Where the data below has the string "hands", return the whole line.

[SUPPLIED DATA Boundary: Start]

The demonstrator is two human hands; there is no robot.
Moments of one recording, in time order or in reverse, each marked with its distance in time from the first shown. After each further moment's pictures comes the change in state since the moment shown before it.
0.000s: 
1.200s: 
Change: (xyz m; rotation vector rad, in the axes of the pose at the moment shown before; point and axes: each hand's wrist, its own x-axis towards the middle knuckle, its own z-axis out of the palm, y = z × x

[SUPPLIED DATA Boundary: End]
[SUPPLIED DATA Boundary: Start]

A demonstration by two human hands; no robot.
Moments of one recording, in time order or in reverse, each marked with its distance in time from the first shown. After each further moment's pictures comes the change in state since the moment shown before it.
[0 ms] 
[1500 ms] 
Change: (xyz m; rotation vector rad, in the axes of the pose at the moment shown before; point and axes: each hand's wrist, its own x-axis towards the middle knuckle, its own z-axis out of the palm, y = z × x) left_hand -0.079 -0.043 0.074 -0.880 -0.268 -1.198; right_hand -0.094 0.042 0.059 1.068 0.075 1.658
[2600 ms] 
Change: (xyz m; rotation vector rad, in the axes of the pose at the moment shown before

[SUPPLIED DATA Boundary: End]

## [WRITTEN RESPONSE]
The demonstrator is two human hands; there is no robot.
A demonstration by two human hands; no robot.

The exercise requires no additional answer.